NEW YORK – Offline agencies are beginning to equate online video advertising with TV and that realization will propel spending to $657 million by 2009 – a fivefold increase over 2004.
|Online Video Advertising Spending|
“This is really something that’s just starting to get a lot of use and is just starting to get really popular, and we see it as something that’s going to be very valuable for advertisers,” said Nate Elliott, associate analyst, JupiterResearch (a unit of this site’s corporate parent).
JupiterResearch attributes a combination of factors to the online video ad spend spurt. Increased video viewership, which JupiterResearch projects to grow from 24 percent in 2004 to 42 percent in 2009, and advertisers’ desire for cross-media integration will heavily contribute to spending.
The primary propellant, according to Elliott, will be the offline agencies. “One of the trends that we see driving this industry forward is offline agencies starting to exert more control,” said Elliott. “This is something we’re seeing from Starcom right now that we really like. Have one group developing the creative and doing the planning and the buying.”
The cohesion between the online and offline units is an important factor in building the market. Elliott says that the massive offline budgets will start to open up to include online, and cross-media planning will make the ads more effective.
“When you have different people planning and buying [online and off] the buys don’t exactly go together. You want to have the chance to reinforce your buys in both media,” said Elliott. “That’s really going to be the biggest driver here. It’s going to drive the industry to a point where it’s five and a half times as big than it is right now,” he continued.
Despite an optimistic future, the rich and streaming media market has obstacles to overcome. Picture quality is steadily improving, along with the caliber of sites offering the video ads. Yahoo’s launch.com offers video ads, and Microsoft leverages content from NBC on MSN.
“You can get ads next to Tom Brokaw or Katie Couric on MSN now. That’s something that wasn’t possible a couple of years ago,” said Elliott.
These obstacles are starting to go away. The one that remains now is the perception that audiences for online video are too small. “It’s not the size of the audience that’s the problem. It’s the amount of inventory that’s being offered that is a problem,” said Elliott.
Online video sites have artificially limited the number of video ads available to advertisers, Elliott said. For example, Real Networks thinks if people are paying for content they shouldn’t have to watch ads, while Yahoo and MSN want to integrate video ads into their content very slowly. “They want to make sure they don’t overwhelm users.
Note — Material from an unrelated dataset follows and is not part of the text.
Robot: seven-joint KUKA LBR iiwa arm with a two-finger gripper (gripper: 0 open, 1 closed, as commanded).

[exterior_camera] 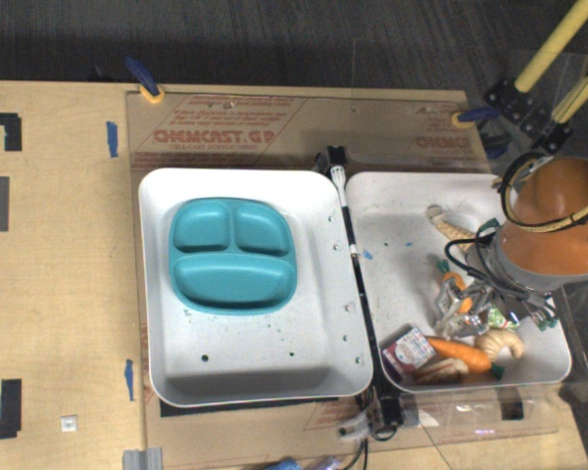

I think they’ve gone a bit too far in the other direction,” Elliott remarked.
Another inhibitor, notes Elliott, are proprietary vendor formats. Publishers and advertisers that aren’t using more universal formats like Microsoft video and Real video are actually limiting the ability to run those ads, he said. Not every site is able to run every creative format.
The online video ad spending forecast was a portion of the overall rich and streaming media spend projections announced at the Jupiter/ClickZ Advertising Forum Conference in New York today. The research firm expects the market to nearly quadruple from $1 billion in spending in 2004 to $3.8 billion in 2009.